The authors define **small-scale** and **large-scale** problems as:

Small-scale problems: the constraint on the number of examples is dominant

Large-scale problems: the constraint on the running time of the algorithm is dominant

They then compare how a couple of Gradient Descent variants perform w.r.t. these parameters.

## CLAIMS

Small, shallow, approximate model optimization on a large dataset is more efficient than intense optimization on smaller datasets.

- E.g. using SGD (Stochastic Gradient Descent) on large data is more efficient that using full-batch gradient descent learning on less data.

## QUOTES

"Stochastic algorithms (SGD, 2SGD) yield the best generalization performance [in large-scale problems] despite being the worst optimization algorithms."

- This happens because the optimization error (\(E_\text{opt}\)) is only one of the components in the generalization error (which is \(E_\text{gen}\))

"Taking in account budget constraints on both the number of examples and the computation time, we find qualitative differences between the generalization performance of small-scale learning systems and large-scale learning systems."

- In other words, large-scale problems are not just small-scale problems with more data; they are fundamentally different.

## NOTES

This paper was written back in 2007 and it won the ~~NIPS~~ **NeurIPS Test of Time Award** in 2018.
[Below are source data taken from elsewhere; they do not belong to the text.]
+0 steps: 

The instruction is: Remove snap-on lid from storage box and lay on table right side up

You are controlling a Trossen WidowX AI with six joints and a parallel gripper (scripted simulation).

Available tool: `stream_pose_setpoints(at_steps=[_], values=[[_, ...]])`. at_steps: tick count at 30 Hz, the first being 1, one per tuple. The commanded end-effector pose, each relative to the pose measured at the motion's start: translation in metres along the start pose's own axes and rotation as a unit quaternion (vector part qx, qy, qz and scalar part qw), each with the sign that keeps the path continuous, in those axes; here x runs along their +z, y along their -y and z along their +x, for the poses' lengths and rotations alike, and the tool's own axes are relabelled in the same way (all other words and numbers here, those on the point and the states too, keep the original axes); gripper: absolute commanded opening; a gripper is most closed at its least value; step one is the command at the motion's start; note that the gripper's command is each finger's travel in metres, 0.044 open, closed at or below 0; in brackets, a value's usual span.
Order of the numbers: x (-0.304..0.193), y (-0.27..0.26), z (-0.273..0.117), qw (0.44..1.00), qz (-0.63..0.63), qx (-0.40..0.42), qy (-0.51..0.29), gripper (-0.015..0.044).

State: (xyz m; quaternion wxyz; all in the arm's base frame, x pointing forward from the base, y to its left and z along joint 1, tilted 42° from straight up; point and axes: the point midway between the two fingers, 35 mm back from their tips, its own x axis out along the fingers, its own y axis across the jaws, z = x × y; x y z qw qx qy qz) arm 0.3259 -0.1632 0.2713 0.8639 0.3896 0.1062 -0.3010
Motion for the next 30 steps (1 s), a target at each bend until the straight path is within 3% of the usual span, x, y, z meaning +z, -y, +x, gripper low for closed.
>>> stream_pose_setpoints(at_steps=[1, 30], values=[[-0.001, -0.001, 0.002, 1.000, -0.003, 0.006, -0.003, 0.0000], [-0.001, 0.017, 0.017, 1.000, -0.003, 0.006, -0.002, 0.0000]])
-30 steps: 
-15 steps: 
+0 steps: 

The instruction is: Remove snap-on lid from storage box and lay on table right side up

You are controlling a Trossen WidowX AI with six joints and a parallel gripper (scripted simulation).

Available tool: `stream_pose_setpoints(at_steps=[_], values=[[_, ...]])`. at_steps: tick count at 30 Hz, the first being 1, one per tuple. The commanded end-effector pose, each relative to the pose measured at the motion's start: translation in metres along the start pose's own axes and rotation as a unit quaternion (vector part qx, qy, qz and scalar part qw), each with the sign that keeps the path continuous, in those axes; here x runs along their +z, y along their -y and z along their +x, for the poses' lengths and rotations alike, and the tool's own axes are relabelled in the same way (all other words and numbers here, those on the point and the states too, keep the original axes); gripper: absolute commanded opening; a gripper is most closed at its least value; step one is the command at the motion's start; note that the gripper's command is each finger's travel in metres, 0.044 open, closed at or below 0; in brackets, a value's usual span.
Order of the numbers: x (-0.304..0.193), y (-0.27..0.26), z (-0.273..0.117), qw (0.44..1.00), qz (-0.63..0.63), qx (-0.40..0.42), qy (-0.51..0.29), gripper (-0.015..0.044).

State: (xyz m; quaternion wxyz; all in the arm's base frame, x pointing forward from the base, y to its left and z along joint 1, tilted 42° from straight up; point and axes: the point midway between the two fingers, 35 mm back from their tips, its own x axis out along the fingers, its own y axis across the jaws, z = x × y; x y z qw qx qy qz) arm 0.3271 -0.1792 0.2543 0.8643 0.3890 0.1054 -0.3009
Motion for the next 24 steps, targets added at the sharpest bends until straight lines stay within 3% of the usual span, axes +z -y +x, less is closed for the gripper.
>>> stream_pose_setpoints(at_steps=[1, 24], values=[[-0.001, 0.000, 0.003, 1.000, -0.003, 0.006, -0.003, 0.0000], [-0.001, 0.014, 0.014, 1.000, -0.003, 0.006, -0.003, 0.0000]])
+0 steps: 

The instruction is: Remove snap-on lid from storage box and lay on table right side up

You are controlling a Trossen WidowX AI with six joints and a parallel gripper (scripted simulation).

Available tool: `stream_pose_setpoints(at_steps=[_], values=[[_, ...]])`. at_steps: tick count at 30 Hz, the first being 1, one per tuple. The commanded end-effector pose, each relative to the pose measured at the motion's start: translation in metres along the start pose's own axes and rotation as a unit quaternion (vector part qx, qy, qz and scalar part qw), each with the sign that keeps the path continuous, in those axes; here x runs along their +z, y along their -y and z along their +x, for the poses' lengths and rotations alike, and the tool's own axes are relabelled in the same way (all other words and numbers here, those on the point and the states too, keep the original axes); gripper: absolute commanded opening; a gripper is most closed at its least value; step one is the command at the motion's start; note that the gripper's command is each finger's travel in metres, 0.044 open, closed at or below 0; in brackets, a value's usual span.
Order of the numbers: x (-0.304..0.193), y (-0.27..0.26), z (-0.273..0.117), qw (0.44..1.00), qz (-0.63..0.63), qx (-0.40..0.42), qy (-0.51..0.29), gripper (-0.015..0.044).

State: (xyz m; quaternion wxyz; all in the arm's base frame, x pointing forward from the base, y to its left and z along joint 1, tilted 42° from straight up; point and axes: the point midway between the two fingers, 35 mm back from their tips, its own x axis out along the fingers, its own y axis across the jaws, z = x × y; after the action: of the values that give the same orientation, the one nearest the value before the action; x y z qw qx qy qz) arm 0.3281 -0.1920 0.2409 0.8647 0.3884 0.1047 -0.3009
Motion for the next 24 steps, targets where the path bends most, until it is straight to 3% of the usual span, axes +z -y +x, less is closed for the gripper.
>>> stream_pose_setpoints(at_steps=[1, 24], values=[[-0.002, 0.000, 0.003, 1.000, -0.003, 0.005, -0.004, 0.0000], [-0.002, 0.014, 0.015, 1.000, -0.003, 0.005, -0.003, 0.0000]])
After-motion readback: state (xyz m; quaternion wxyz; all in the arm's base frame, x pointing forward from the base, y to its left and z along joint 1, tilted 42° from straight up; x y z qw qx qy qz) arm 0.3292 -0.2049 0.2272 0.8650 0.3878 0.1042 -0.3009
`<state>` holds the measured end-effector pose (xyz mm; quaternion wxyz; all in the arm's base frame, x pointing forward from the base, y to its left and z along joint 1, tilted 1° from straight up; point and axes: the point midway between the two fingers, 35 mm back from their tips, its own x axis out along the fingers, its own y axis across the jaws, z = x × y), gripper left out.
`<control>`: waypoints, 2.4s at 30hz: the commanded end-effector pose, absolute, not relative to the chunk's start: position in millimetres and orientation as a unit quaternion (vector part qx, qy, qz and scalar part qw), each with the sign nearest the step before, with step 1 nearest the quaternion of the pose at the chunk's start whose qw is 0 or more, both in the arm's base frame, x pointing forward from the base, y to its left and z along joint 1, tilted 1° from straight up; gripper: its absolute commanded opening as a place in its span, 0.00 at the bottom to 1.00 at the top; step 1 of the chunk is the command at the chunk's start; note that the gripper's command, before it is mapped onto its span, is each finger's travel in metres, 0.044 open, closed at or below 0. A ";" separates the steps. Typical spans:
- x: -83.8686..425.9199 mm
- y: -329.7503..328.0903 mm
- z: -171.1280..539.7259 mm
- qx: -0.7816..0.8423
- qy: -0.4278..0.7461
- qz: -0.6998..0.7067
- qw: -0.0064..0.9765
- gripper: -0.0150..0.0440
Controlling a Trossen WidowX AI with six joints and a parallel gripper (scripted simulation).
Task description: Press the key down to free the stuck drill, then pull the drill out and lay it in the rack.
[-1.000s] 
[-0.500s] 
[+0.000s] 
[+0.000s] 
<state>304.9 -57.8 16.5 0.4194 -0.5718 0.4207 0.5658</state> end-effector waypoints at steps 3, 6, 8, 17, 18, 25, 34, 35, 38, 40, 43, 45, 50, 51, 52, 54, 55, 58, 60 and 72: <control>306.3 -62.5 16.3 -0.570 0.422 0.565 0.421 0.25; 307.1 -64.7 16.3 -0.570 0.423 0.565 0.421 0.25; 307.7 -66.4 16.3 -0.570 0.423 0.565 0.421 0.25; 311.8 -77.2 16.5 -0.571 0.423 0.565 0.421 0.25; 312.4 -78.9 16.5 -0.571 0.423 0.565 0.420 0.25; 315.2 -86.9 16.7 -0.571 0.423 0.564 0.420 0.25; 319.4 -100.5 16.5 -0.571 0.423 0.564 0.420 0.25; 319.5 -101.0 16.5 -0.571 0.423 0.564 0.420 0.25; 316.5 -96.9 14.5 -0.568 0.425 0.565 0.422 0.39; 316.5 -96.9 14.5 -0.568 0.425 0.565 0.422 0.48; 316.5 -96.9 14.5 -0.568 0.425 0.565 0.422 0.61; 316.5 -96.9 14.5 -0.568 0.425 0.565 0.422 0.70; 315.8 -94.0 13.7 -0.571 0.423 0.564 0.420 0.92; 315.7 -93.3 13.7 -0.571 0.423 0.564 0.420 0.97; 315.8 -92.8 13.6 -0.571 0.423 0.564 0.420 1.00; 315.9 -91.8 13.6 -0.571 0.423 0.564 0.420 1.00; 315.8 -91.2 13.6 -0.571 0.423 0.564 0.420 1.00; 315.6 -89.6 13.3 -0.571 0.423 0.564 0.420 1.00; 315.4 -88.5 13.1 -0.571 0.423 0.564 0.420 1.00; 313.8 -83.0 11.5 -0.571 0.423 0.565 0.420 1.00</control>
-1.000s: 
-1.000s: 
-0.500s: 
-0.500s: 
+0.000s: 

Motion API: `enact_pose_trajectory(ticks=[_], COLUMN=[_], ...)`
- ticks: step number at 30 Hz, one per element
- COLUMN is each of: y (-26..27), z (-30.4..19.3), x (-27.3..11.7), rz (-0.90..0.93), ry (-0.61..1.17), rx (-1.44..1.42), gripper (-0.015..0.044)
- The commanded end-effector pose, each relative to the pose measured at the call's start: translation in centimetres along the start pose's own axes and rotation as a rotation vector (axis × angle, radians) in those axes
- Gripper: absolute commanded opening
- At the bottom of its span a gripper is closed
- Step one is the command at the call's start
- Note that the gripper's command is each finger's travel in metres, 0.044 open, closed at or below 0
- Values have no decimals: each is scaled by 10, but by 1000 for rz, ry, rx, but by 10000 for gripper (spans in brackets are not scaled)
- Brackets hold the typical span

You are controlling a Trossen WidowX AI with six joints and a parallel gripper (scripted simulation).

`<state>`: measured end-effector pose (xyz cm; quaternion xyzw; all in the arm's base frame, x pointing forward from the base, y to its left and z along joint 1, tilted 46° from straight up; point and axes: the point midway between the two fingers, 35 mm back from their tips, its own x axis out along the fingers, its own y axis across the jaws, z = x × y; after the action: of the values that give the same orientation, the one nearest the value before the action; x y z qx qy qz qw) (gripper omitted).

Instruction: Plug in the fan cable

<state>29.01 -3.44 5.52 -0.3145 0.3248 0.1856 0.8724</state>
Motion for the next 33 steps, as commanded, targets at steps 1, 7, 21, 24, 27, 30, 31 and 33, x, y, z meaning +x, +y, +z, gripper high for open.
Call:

- The reason is that in these 11 years, the principles in the original 2007 paper have mostly held true and have had a large impact on advances in large-scale learning, particularly the learning of deep neural nets.

## MY 2¢

This seems a rehash of the old adage the holds that "More data beats better algorithms".

Another instance where this tradeoff was demonstrated was in the popular

*Word2Vec*(Mikolov et al 2013), where the author used a very simple neural net with a single, linear layer (so-called log-linear models) to train a language model.- They got better results not because the model was better, but because it was simple and fast and it enabled them to train on a massively large dataset.